В своё время окончил музыкалку по классу ф-но. Лет 5 назад взял в руки баян, пробовал осваивать самостоятельно, потом пошёл в родную школу и по сей день раз в неделю беру уроки. На многое не замахиваюсь, репертуар скромный (Карусель, Барыня,. .)
Эксплуатирую Былину. К инструменту привык, но не могу привыкнуть к тому, что раз в пол-года надо делать ему профилактику. Фортепиано менее капризный в этом плане инструмент. 
Поэтому подбираю второй инструмент. Бюджет (200 т.р.) не позволяет приобрести наиболее обсуждаемую здесь марку. Пока остановился на тульском баяне. Ясная поляна мне не нужна, так как выборку осваивать времени нет (занимаюсь 1-1.5 часа в день). Есть у них модель без выборки БАЯН концертный «ТУЛА», 67x150-II. Скажите пожалуйста, это оптимальный выбор или нет


----------



## zet10 (1 Сен 2016)

Хороший баян,но больно тяжеловат и в габаритах  объёмен! Я бы посоветовал Вам купить то же самое,но с характеристиками 61/120,это в самый аккурат будет, самая удачная модель! Цена 65 тысяч рублей.


----------



## petrov_a (1 Сен 2016)

zet10 писал:


> Я бы посоветовал Вам купить то же самое,но с характеристиками 61/120,это в самый аккурат будет, самая удачная модель! Цена 65 тысяч рублей.

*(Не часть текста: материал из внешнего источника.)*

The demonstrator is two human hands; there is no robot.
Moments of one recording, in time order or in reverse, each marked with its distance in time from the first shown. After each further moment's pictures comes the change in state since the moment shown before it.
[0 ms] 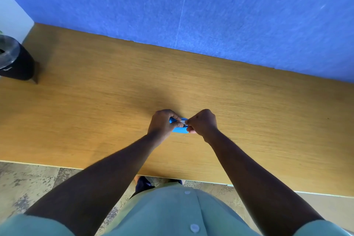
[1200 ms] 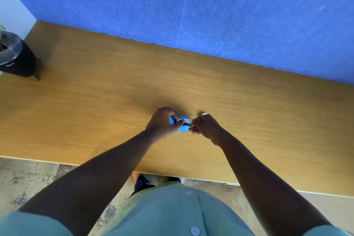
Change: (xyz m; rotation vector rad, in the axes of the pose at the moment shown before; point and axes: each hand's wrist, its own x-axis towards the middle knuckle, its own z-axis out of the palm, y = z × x) left_hand -0.002 -0.001 -0.008 0.072 -0.063 0.044; right_hand 0.004 0.030 -0.015 0.152 -0.269 -0.048
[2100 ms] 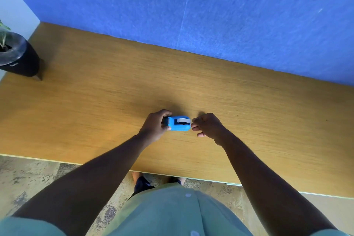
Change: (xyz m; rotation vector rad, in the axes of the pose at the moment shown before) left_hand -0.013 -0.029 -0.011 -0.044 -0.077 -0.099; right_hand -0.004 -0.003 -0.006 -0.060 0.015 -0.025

Вы имеете ввиду эту модель 61x120-II — Баян «ТУЛА» 3-х рядный, двухголосный, цельнопланочный, с готовым аккомпанементом (БН-16). Если да, подскажите пожалуйста, где его можно приобрести за 65000. На сайте производителя он в 3 раза дороже.


----------



## zet10 (1 Сен 2016)

Именно эту! На сайт производителя,не смотрите,я думаю что цена в 200 с лишним тысяч совершенно не оправданна за данный инструмент,да и цельная планка которая стоит у нынешних Тульских баянов это не то... Чешская планка,инструмент становиться легче это плюс, но звучание совершенно пустое и это огромный МИНУС,т.к материал дюраль! Поэтому и брать надо баян именно баян "той  сборки", с латунью ,там и цена приемлема и качество отличное! Именно этот баян я Вам и предлагаю,по цене в 65 тысяч.Если предложение интересно,сбросьте мне в личку Ваш номер телефона для связи,созвонимся и договоримся о встречи и просмотре инструмента.


----------



## petrov_a (2 Сен 2016)

Предложение интересно. Телефон в личку отправил


----------